The Sweet Christian Bride

Letting a Bridesmaid Go: Part I

by admin on September 14, 2011 in Bridal Party with No Comments


It is one of the strangest things to think that a friend close enough to be a maid of honor or bridesmaid would need to be demoted from duty before your wedding.  Tragic, really.  But it happens, which makes it worth talking about.  In my circle of acquaintances alone, I know of two brides who have grieved this loss during their wedding planning.

Why would this ever happen?
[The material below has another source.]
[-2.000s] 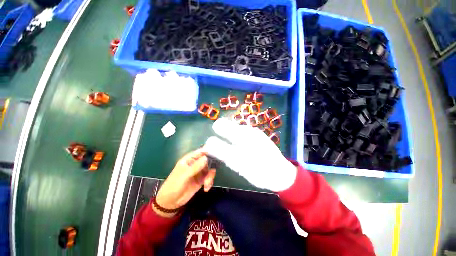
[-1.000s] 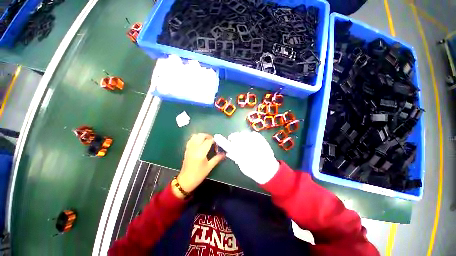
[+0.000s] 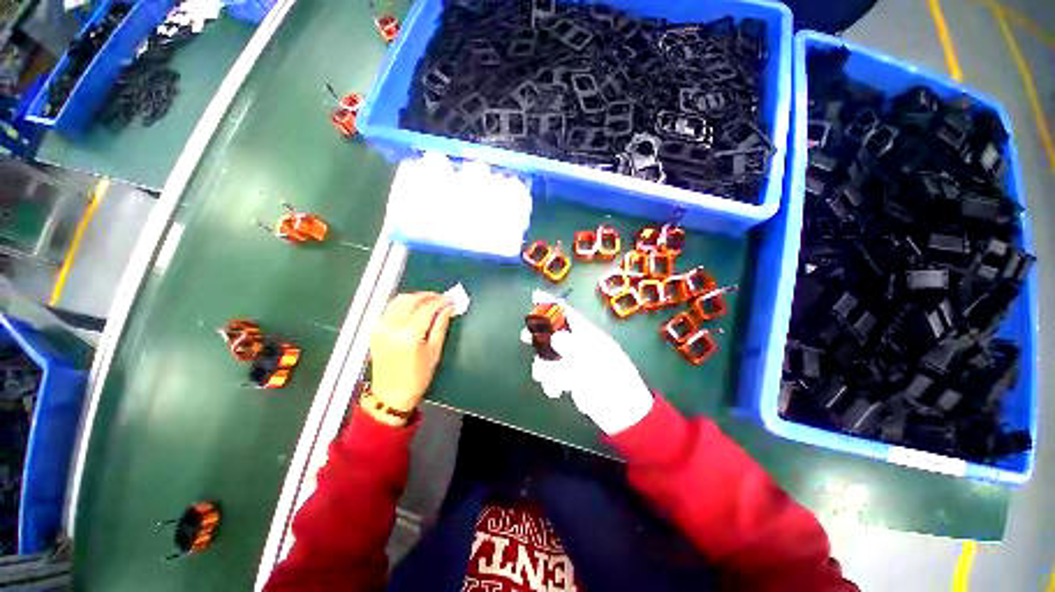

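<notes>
My right hand (image 3: 592, 372), in a white glove, holds a copper coil with black plastic on it (image 3: 544, 325) above the green bench. My bare left hand (image 3: 407, 347), with a bracelet on the wrist, is at the bench's left side. Its fingertips touch the small white square pad (image 3: 458, 300); whether they grip it or only touch it is hard to tell. A loose pile of orange copper coils (image 3: 654, 291) lies on the bench beyond my right hand.
The upper blue bin (image 3: 486, 154) holds flat black frames. The right blue bin (image 3: 791, 231) holds black housings. A small blue tray (image 3: 449, 245) has bright white contents. The green conveyor belt (image 3: 231, 451) at left carries spaced coils, some with black plastic.
My hands have moved apart. My left hand has moved left to the white pad; my right hand now shows the coil with black plastic. The whole view has shifted.
</notes>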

What do you do?  How can you prevent this? 

I’m no expert in psychology, but in the two cases I know of, both were a result of co-depedency.  Two friends—best friends—who spend so much time with each other, who are on the same wave length, who are in the thick of life’s adventure together, can miss the reality that one of both of them find their worth and purpose in their friendship with the other. 
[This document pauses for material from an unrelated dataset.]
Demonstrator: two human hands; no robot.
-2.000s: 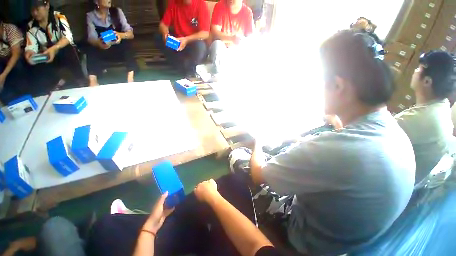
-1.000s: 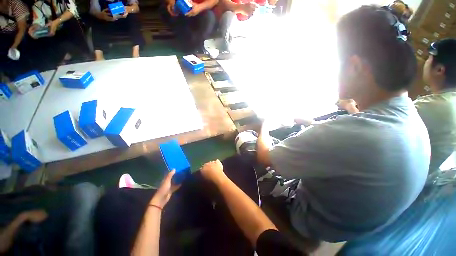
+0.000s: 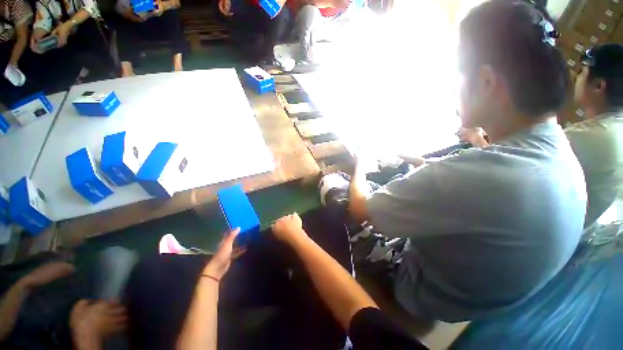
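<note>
A closed blue retail box is held over my lap, near the table's front edge. My left hand grips its lower end; some fingers are hidden behind it. My right hand is to the right of the box and apart from it, with the fingers curled in; whether it holds anything small cannot be told.
Several blue-and-white retail boxes stand on the white board over a wooden pallet. A person in grey sits close on my right. Other hands show at lower left. People sit across the table, some holding boxes.
The view has tilted down since the first frame. My left hand still holds the box and my right hand stays beside it. Another person's hands have come further into view at lower left.
</note>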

If this is the case, then when the bride begins detaching from the best friend and attaching to her fiancé, the friend often can’t cope and will begin to recoil or lash out in response.  Call it jealousy, call it abandonment, call it a loss of identity, call it whatever you will.  It is such a deep wound on one or both ends that it seems irreparable and often times is dismissed as such.

This is just one scenario, but there are as many more as there are broken people. 

Your bridesmaid might be authentically happy for you and wishes she could be present and celebratory throughout your wedding season but can’t because she is dealing with major stress or tragedy in her own life.  She might be acting distant, distraught, or even disrespectful because she is so overwhelmed by fear, pain, or grief in her life apart from you. 

Your wedding might reopen a wound that has never healed.  It might be another drain on resources that she already feels depleted in.  Or it might simply be hours in her day that she doesn’t have because of the unexpected demands that have already claimed her time. 

For her sake especially, she might need to be released from your wedding party.  Not because she is angry at you or is being a bad friend, but because she needs permission from you to tend to the emergency in her own life and honestly cannot fulfill the vows of a bridesmaid that she had hoped to.

Probably the most difficult scenario of a broken-off bridesmaid is when the bride is the culprit.  I applaud the bridesmaid who is close enough to a bride to lovingly hold her accountable in bridezilla acts rather than just putting up with it.  Whether the bridesmaid chooses to abdicate or the bride asks her to take her opinions elsewhere, if the bride doesn’t not want to hear truth or acknowledge it, what outcome is left but a rift between friends. 

This is the scenario that is easiest to salvage in the sense that the bride is a direct influence on the situation.  It is the hardest, however, because no bride (no person, for that matter) enjoys criticism, especially in a season that is “all about her” and that should be so joyous.

Again, these three scenarios are not comprehensive of all reasons why a bride might have to let a bridesmaid go, but they represent three of the most common.